YOUR ASSIGNMENT:
Output the listing word for word, minus pictures.

── COLLECTED DATA ──

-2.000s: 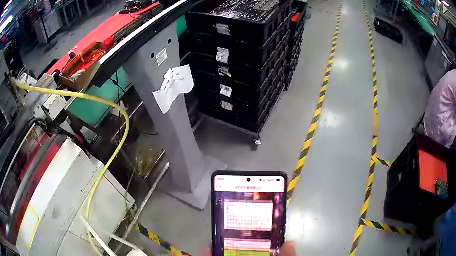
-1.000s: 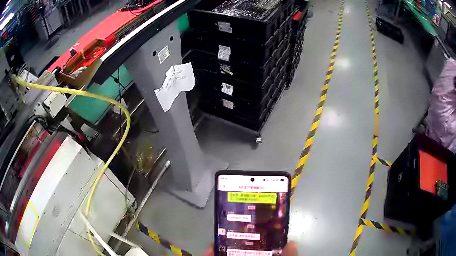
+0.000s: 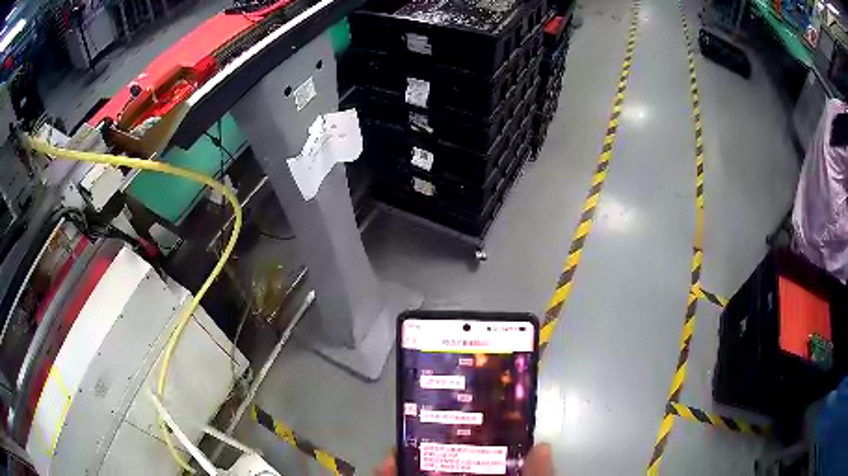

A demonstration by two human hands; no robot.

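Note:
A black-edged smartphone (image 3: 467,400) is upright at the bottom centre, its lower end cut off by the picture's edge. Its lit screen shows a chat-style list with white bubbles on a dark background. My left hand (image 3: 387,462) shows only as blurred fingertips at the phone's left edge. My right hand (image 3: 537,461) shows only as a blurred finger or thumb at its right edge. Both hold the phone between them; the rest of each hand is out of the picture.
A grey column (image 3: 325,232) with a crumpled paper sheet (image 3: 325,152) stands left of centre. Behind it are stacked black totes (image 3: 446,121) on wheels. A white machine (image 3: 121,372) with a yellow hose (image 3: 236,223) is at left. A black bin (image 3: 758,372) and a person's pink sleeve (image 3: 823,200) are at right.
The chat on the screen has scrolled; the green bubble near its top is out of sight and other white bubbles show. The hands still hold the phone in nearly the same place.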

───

EXPECTED ANSWER:
-2.000s: 
-1.000s: 
+0.000s: 

A demonstration by two human hands; no robot.

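Note:
A black-edged smartphone (image 3: 467,400) is upright at the bottom centre, its lower end cut off by the picture's edge. Its lit screen shows a chat-style list with white bubbles on a dark background. My left hand (image 3: 387,462) shows only as blurred fingertips at the phone's left edge. My right hand (image 3: 537,461) shows only as a blurred finger or thumb at its right edge. Both hold the phone between them; the rest of each hand is out of the picture.
A grey column (image 3: 325,232) with a crumpled paper sheet (image 3: 325,152) stands left of centre. Behind it are stacked black totes (image 3: 446,121) on wheels. A white machine (image 3: 121,372) with a yellow hose (image 3: 236,223) is at left. A black bin (image 3: 758,372) and a person's pink sleeve (image 3: 823,200) are at right.
The chat on the screen has scrolled; the green bubble near its top is out of sight and other white bubbles show. The hands still hold the phone in nearly the same place.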

Nothing else is needed to complete this exercise.